I don’t know when I grew old, but it happened so slowly, too slowly for me to notice. There was a time when one of the women would follow me away from the great halls at night, or wait for me out in the cold stone corridors, and come to my room for the night.
I always saw it as a form of magic; creating these people, places, and various deeds and doings both heroic and base, populating the long evenings with wonders for the audience. It was a form of magic the women always found fascinating. Where men would be held in wonder by those who could seemingly manipulate the world: do tricks, create illusions do magic, the women always seemed more fascinated by the way I could weave these stories out of nothing, how I could take them by the hand and lead the through a world of imagination and possibility with only the sound of my voice and the limits of my imagination.
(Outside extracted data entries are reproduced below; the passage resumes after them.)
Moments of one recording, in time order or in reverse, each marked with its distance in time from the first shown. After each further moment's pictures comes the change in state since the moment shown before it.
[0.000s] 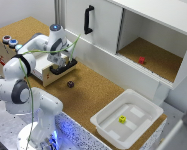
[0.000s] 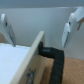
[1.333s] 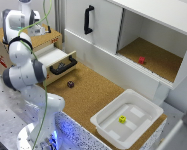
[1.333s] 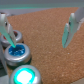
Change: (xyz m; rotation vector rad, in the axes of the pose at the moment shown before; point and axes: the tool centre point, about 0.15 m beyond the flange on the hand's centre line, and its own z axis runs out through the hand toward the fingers) arm 0.009 -0.295 -0.088 0.310 -0.155 -0.839
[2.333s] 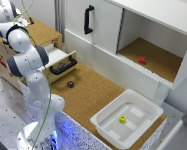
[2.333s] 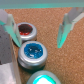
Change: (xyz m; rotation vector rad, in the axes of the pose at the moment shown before) arm 0.030 -0.042 0.030 -0.121 -0.072 -0.056
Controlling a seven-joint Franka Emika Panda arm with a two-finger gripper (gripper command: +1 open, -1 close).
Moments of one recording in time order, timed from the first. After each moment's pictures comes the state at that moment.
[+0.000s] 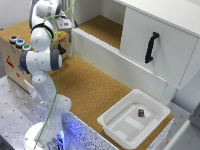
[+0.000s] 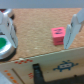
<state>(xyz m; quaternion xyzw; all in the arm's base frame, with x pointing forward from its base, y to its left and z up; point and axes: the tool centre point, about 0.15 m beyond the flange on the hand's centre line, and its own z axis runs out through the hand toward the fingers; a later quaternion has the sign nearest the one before) 0.255 0.376 0.512 -0.75 -0.66 -0.01 0.06</state>
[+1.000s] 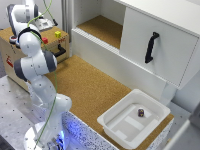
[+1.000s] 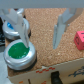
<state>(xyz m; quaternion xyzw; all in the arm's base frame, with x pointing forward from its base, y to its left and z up) 0.202 0.421 0.493 -0.80 -0.60 -0.05 0.02</state>
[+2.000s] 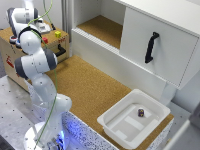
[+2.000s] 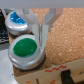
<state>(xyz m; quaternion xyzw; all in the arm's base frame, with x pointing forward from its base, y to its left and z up) 0.184 0.439 0.464 -0.79 -0.61 -0.02 0.03</state>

They seemed to like the worlds I built for them when we were alone together too, those times I took them to whatever bed I’d been given for my stay. Women had taught me well when I was young, and I had always been a keen pupil in their schools. Later, I put all I’d learnt back into the stories I told those ladies under the sheets and blankets until they could take no more.
Now, though, I grow old and the corridors I walk to my bed seem longer, colder and far damper than they used to be. These days, the women no longer follow me or wait for me. All I have when I get to my lonely room is some wine, if I’m lucky, and a fire to ease the chill from these old bones. Still, though, as I stare into those flames, as I sit wrapped in blankets, sipping my wine I can tell myself the stories of all those women I used to know.